:: Task inputs ::
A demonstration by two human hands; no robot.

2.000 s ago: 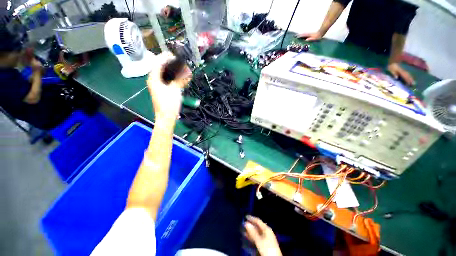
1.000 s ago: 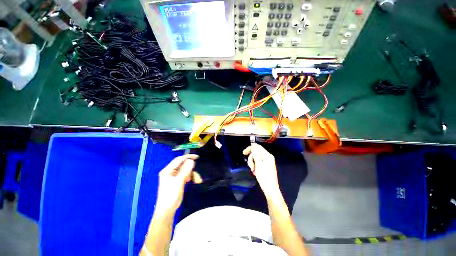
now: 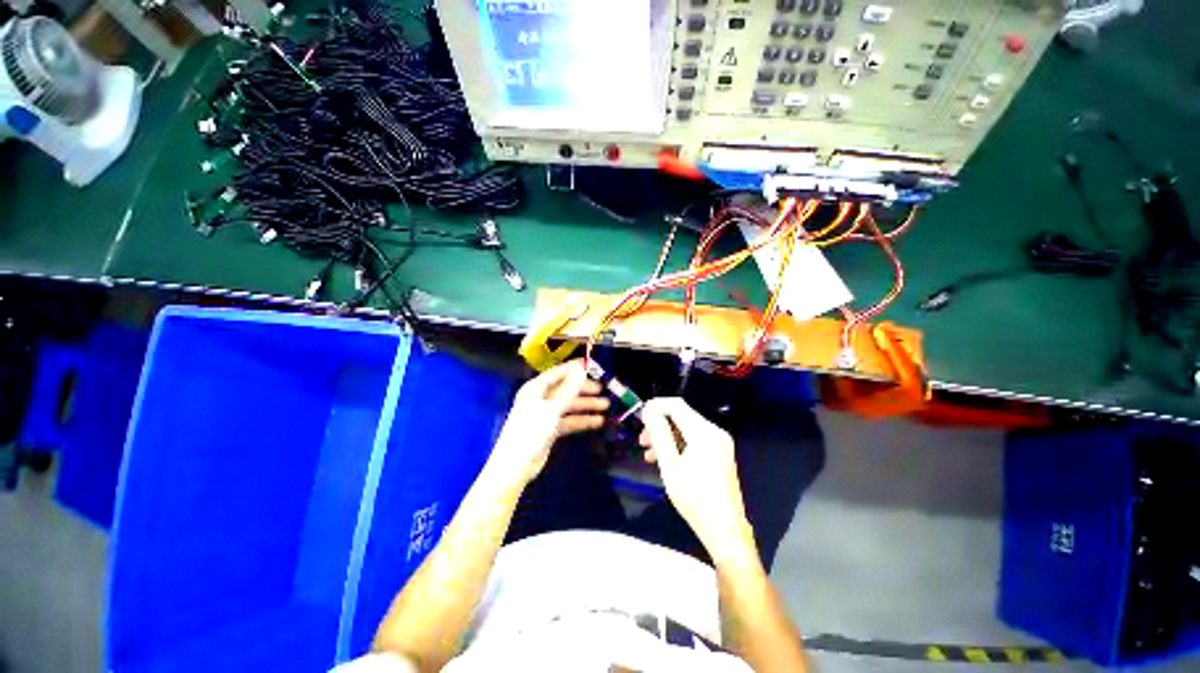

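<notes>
My left hand (image 3: 558, 410) and my right hand (image 3: 683, 442) are close together just below the bench edge. Between their fingertips is a small green circuit board (image 3: 623, 393) with a pale part at its upper left end; both hands grip it. An orange-red test lead (image 3: 608, 320) runs down to my left fingertips. The orange fixture strip (image 3: 724, 329) lies along the bench edge above my hands. A small connector (image 3: 688, 355) sits on the strip's lower edge. Coloured leads loop from the beige tester (image 3: 737, 92). Fine details at the fingertips are blurred.
A pile of black cables (image 3: 355, 145) lies left of the tester, a smaller black group (image 3: 1158, 263) at right. A large blue tote (image 3: 244, 500) stands below the bench at left, another blue tote (image 3: 1063, 526) at right. A white fan (image 3: 66, 99) stands far left.
Both hands came down to the strip. Since the last earlier frame, my left hand moved right and up with the green board, and my right hand left the strip's connector and met it.
</notes>
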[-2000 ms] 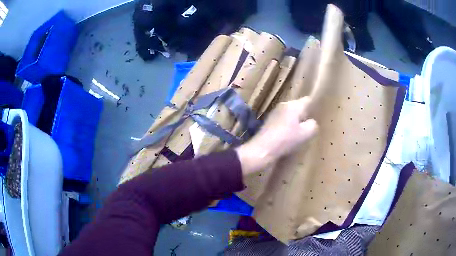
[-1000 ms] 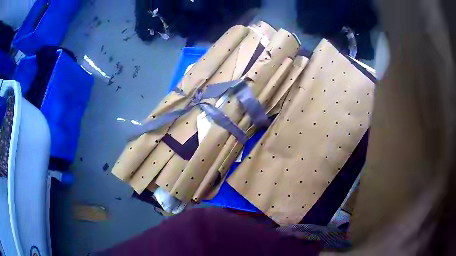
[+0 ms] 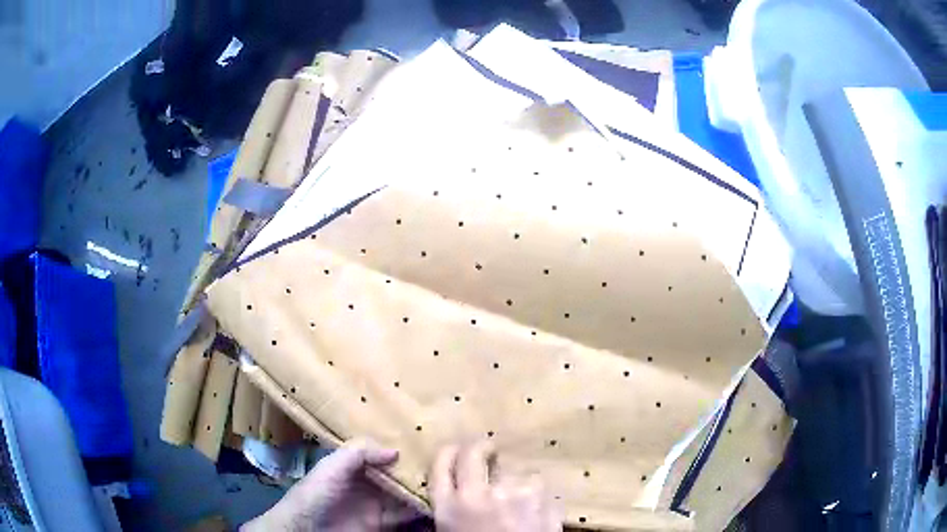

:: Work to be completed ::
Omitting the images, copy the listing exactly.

:: Result for this exercise ::
A demonstration by two human hands; no robot.

2.000 s ago: 
1.000 s ago: 
now: 

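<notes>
My left hand (image 3: 558, 410) and my right hand (image 3: 683, 442) are close together just below the bench edge. Between their fingertips is a small green circuit board (image 3: 623, 393) with a pale part at its upper left end; both hands grip it. An orange-red test lead (image 3: 608, 320) runs down to my left fingertips. The orange fixture strip (image 3: 724, 329) lies along the bench edge above my hands. A small connector (image 3: 688, 355) sits on the strip's lower edge. Coloured leads loop from the beige tester (image 3: 737, 92). Fine details at the fingertips are blurred.
A pile of black cables (image 3: 355, 145) lies left of the tester, a smaller black group (image 3: 1158, 263) at right. A large blue tote (image 3: 244, 500) stands below the bench at left, another blue tote (image 3: 1063, 526) at right. A white fan (image 3: 66, 99) stands far left.
Both hands came down to the strip. Since the last earlier frame, my left hand moved right and up with the green board, and my right hand left the strip's connector and met it.
</notes>
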[-2000 ms] 
[-1000 ms] 
[+0 ms] 

There's nothing left to add to the output.